#### STUDY MATERIAL

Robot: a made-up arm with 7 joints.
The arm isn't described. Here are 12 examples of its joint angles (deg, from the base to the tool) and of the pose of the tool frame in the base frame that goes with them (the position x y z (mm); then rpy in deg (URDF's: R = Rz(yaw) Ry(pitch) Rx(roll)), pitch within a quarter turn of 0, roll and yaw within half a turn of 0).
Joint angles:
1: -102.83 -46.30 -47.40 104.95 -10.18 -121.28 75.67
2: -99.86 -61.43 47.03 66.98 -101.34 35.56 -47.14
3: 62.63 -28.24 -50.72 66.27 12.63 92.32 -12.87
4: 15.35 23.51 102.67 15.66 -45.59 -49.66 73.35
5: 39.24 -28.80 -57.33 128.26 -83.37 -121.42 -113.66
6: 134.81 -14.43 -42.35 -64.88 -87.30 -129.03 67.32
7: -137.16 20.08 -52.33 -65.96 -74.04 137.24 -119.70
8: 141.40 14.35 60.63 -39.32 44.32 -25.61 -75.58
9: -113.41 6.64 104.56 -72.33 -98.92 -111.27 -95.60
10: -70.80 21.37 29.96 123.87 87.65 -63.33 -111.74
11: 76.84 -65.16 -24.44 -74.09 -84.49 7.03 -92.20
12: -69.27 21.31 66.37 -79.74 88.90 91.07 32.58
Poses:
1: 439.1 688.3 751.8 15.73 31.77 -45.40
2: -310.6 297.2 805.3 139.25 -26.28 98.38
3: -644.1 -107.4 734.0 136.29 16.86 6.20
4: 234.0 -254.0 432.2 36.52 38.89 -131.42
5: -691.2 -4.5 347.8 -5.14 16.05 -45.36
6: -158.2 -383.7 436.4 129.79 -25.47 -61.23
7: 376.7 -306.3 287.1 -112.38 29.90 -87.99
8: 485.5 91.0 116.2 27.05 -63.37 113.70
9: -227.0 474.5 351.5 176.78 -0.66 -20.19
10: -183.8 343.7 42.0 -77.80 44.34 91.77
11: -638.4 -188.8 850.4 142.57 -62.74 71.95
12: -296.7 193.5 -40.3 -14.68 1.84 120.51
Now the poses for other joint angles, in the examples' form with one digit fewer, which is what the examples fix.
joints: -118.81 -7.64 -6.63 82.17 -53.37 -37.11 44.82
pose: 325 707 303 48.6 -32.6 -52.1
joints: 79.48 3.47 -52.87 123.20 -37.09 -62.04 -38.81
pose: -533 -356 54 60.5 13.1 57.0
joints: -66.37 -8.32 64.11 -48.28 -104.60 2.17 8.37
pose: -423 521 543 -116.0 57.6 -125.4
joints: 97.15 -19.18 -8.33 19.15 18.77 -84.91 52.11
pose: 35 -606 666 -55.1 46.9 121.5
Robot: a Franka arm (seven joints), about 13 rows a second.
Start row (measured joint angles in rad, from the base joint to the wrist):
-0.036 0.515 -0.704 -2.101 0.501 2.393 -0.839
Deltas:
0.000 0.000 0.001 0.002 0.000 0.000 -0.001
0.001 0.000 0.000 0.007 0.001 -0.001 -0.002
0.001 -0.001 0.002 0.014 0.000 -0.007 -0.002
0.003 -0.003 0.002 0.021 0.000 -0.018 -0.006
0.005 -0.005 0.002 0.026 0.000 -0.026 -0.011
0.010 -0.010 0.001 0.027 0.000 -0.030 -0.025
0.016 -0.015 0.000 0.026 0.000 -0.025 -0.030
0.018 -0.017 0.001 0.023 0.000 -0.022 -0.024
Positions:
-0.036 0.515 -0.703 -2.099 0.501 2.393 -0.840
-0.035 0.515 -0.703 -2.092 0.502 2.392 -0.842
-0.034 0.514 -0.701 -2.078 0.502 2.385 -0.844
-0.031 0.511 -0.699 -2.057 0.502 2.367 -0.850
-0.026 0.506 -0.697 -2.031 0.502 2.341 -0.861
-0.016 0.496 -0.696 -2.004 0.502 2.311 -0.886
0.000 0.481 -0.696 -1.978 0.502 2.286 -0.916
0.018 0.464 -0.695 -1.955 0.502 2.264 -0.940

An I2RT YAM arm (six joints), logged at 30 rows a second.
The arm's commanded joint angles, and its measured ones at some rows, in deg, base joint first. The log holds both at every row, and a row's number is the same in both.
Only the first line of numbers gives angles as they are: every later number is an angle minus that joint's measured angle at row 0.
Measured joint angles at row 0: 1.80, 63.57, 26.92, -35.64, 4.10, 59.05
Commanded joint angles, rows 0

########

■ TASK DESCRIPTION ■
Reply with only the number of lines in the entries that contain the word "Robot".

■ RESPONSE ■
2